In a study presented at the meeting, REGN727 was administered to individuals in one of three doses. At the highest dosage, LDL levels dropped an average of 72 per cent. There’s been quite a bit of excitement in cardiological circles about this. Dr Rich Nishimura, a heart specialist who was head of the committee that chose which studies to highlight at the meeting is quoted as saying “This is a ‘wow’ study. It takes us to a whole new level of cholesterol control and could be a game changer in the future.” I’m unmoved, however.

I couldn’t care less about the impact that REGN727 has on LDL cholesterol levels. What I care about is the impact it has on health. Many doctors, especially cardiologists in my experience, view these as pretty much one and same thing. They are not.

By way of example, let’s look at the drug ezetimibe. This drug inhibits cholesterol absorption from the gut, and is an effective cholesterol lowerer. It’s licensed and prescribed on this basis. Only problem is, not one single study has shown it to improve health outcomes. Not one. In fact, there’s some evidence that it might actually worsen health outcomes.

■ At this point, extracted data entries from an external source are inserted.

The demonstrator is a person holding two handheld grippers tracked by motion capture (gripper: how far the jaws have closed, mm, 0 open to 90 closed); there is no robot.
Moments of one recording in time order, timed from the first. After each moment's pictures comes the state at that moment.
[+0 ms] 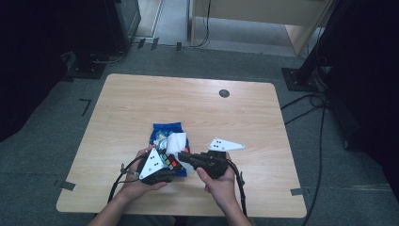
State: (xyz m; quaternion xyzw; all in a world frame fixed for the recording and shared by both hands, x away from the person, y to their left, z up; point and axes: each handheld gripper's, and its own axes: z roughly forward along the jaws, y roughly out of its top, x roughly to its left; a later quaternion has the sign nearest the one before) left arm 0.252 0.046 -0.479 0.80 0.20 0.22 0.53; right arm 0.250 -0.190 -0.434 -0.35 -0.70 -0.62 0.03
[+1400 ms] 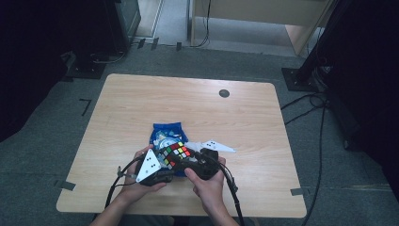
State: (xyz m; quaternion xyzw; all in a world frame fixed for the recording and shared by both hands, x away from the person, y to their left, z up) left arm 0.243 0.046 -0.475 0.78 0.21 0.23 0.54; right arm 0.251 -0.163 -0.450 -0.49 -0.65 -0.58 0.02
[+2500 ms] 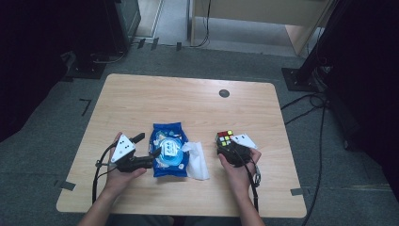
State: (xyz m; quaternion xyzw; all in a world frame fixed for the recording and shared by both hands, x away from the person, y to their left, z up) left arm 0.278 0.108 -0.467 0.73 0.35 0.22 0.54; right arm 0.294 -0.256 -0.498 -0.57 -0.66 -0.39 -0.28
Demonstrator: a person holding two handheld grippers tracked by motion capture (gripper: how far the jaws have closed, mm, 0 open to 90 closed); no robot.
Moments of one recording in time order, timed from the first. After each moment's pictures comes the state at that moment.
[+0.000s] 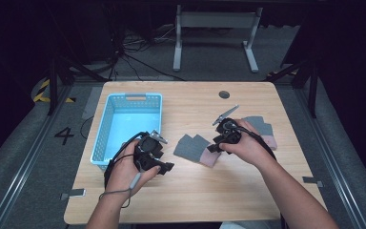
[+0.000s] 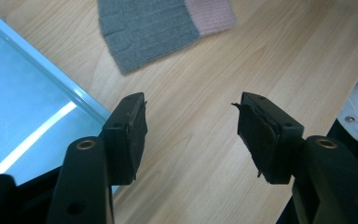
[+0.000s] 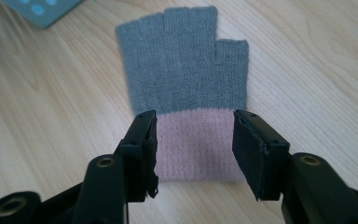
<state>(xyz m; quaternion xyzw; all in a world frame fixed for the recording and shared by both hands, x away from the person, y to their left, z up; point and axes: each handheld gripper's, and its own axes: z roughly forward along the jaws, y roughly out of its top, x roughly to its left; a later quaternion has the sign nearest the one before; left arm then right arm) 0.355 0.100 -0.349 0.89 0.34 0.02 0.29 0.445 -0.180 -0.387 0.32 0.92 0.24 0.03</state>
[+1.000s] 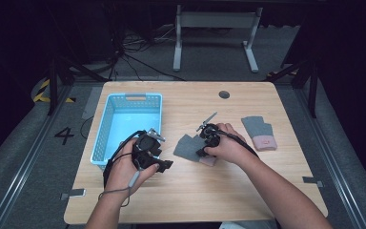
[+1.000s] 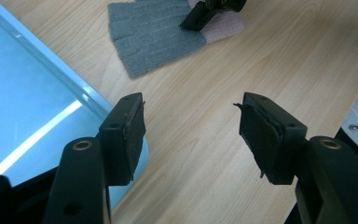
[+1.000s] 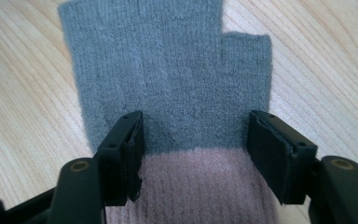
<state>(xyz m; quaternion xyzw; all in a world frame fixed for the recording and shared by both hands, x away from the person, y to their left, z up) 0.357 0.105 -0.349 0.89 0.35 0.03 0.30 0.463 -0.141 -0.434 0.32 0.93 0.18 0.06</state>
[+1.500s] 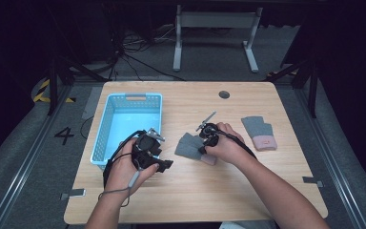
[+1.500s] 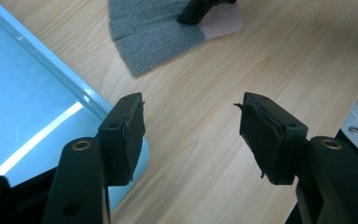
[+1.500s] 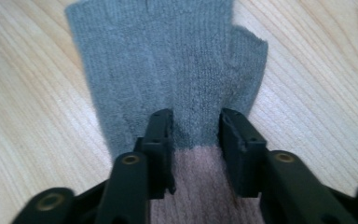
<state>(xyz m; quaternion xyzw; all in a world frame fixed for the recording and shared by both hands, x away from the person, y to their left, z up) 0.357 0.105 -0.348 0.89 0.34 0.03 0.31 0.463 -0.140 -0.431 0.31 0.93 0.18 0.06</state>
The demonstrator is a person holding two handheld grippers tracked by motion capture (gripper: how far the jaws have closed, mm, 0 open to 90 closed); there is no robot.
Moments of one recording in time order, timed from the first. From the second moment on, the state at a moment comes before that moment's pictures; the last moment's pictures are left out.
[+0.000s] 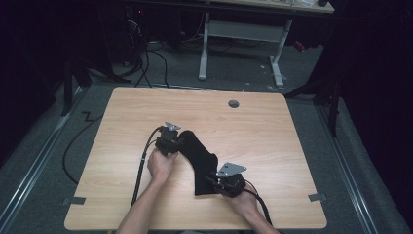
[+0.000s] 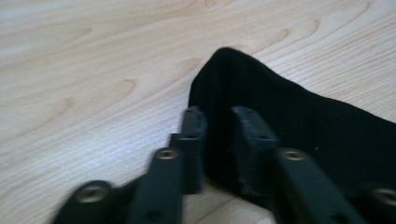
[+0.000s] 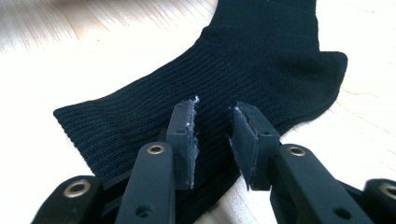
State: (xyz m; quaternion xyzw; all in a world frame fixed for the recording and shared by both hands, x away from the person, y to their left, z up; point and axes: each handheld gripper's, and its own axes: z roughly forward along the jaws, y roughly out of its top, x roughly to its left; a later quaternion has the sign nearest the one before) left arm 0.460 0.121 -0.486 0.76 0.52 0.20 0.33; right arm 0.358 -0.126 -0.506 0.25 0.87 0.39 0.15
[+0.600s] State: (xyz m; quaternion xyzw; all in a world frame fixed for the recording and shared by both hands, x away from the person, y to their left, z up) left arm 0.431 0.101 -0.468 0.78 0.46 0.20 0.36; right arm 0.405 -0.124 -0.483 0.32 0.85 0.40 0.15
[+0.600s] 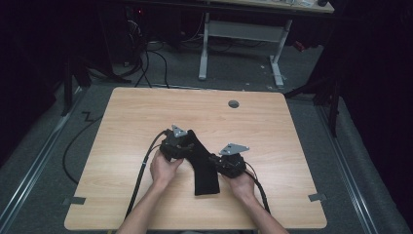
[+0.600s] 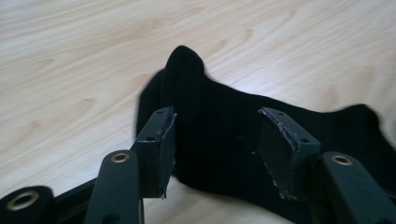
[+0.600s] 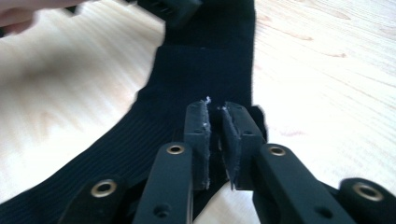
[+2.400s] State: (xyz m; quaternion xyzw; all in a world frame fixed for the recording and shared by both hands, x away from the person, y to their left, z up) left arm 0.411 0.077 -0.484 0.82 0.42 0.19 0.34; right arm 0.416 -0.117 -0.494 0.31 0.86 0.38 0.14
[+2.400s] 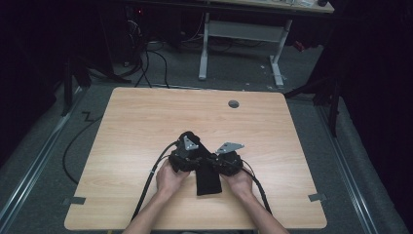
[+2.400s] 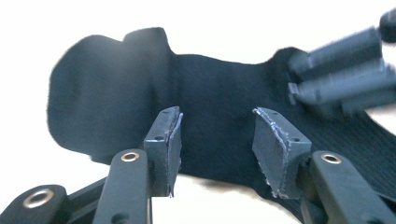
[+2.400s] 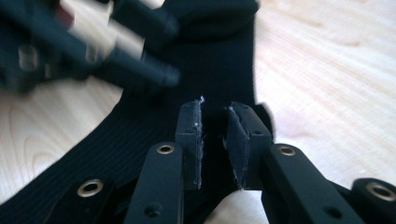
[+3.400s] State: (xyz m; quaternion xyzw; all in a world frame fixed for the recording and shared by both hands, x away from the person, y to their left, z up) left arm 0.458 0.122 -0.475 0.74 0.52 0.23 0.35; right arm 0.407 -0.117 -0.503 0.30 0.86 0.38 0.14
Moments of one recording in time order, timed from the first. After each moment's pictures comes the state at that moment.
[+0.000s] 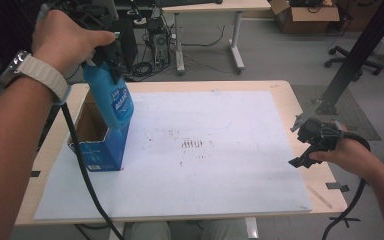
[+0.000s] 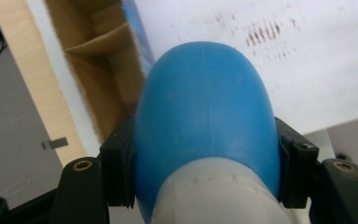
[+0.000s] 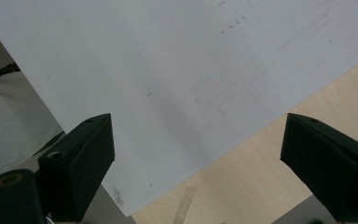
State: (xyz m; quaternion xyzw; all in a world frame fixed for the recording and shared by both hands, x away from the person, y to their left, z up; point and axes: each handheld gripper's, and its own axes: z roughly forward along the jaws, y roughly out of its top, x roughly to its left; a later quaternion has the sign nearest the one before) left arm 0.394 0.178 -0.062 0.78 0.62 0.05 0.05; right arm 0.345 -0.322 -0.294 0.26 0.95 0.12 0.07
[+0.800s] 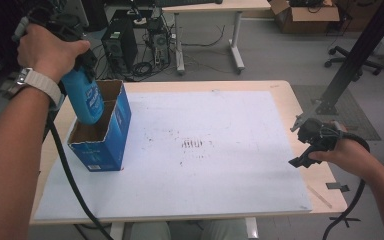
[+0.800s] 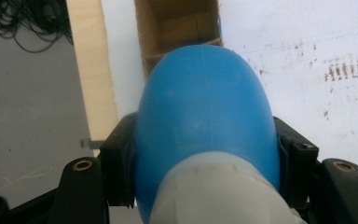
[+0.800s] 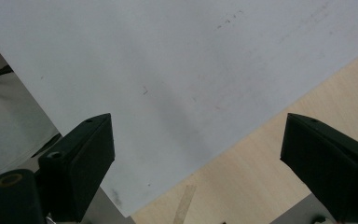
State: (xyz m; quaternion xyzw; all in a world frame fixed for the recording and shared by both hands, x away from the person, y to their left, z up) left arm 0.419 0.233 -0.113 0.74 0.66 0.11 0.03; right arm 0.347 -0.323 -0.298 0.28 0.95 0.12 0.07
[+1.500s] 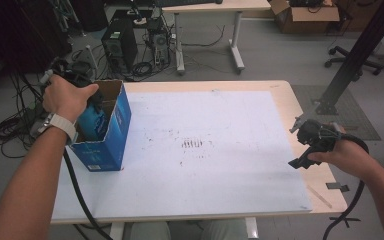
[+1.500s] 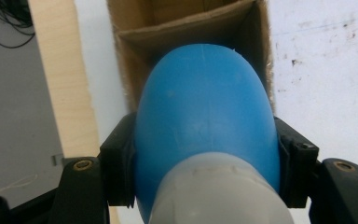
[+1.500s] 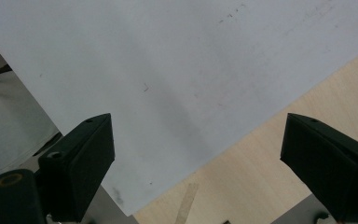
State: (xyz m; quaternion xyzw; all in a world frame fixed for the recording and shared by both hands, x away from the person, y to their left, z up) left arm 0.426 0.253 -0.226 0.75 0.65 0.10 0.03; right arm 0.346 -0.323 -0.302 0.28 0.95 0.11 0.06
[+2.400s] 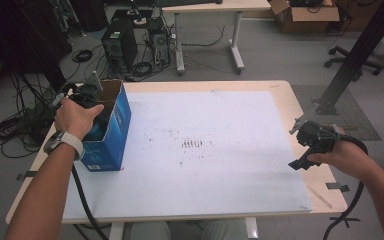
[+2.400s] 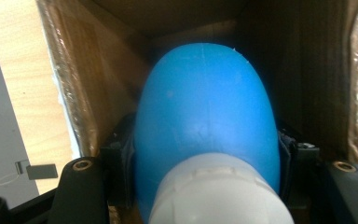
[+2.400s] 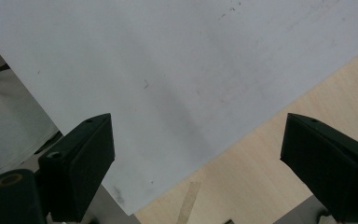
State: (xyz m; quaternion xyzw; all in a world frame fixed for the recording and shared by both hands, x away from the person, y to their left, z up) left arm 0.428 0.262 -0.279 0.75 0.66 0.07 0.03; right arm 0.347 -0.323 -0.307 0.28 0.95 0.11 0.06
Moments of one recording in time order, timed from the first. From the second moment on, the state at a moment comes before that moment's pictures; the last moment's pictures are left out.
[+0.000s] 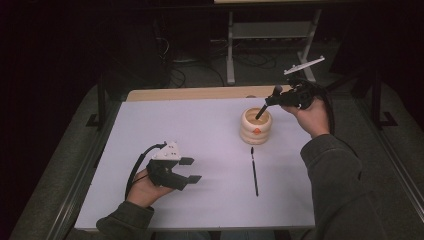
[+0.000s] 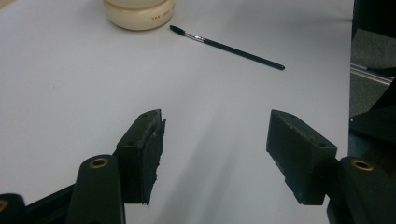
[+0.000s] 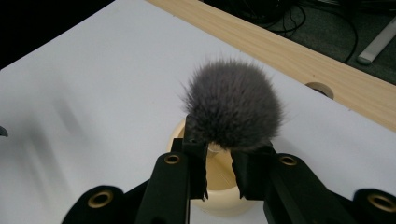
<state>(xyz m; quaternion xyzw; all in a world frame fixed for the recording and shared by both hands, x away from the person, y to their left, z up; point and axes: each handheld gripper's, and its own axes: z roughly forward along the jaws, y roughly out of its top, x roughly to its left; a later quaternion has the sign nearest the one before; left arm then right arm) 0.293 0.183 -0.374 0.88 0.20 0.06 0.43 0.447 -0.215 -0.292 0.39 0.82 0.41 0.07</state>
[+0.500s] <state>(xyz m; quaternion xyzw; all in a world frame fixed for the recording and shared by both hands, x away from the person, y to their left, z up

Even if cholesterol reduction, per se, is beneficial (I doubt that it is), we need to remember that all drugs have the potential for side effects and hazard. Arsenic and cyanide might be fantastic for reducing cholesterol for all we know, but they still wouldn’t make very effective drugs.
Despite the fact that there is no evidence that ezetimibe improves health, there as been surprisingly little dissent about it in the medical community. Many cardiologists continue to write prescriptions for it in an effort to improve their patients’ ‘numbers’. The whole supposed point of this exercise, to improve the health of their patients, is often utterly lost.

This is, I think, how the drug companies like it. Having doctors believe that cholesterol reduction must somehow translate into better health down the line is one of the big deceptions of modern medicine.
Before we get all excited about REGN727 or any other cholesterol-reducing drug, we should really know its impact on health. How effective, if at all, is it at preventing heart attacks, strokes and deaths? What are its side effects and hazards, particularly in the long term.

I’m not one for predictions, but I won’t be at all surprised if it turns out that REGN727’s cholesterol-reducing power does not translate into much in the way of health benefit. And I won’t be too surprised either if it turns out to have some nasty side-effects over time. After all, in the area of cholesterol management, we’ve seen it all before.